Stored data section start
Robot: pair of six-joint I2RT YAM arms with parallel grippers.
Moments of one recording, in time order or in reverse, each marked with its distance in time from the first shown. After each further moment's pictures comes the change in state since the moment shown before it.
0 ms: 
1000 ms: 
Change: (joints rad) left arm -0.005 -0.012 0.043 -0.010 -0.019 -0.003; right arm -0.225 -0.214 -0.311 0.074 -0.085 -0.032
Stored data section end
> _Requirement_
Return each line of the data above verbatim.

> _Solution_
Robot: pair of six-joint I2RT YAM arms with parallel grippers.
Moments of one recording, in time order or in reverse, each marked with its distance in time from the first shown. After each further moment's pictures comes the change in state since the moment shown before it.
0 ms: 
1000 ms: 
Change: (joints rad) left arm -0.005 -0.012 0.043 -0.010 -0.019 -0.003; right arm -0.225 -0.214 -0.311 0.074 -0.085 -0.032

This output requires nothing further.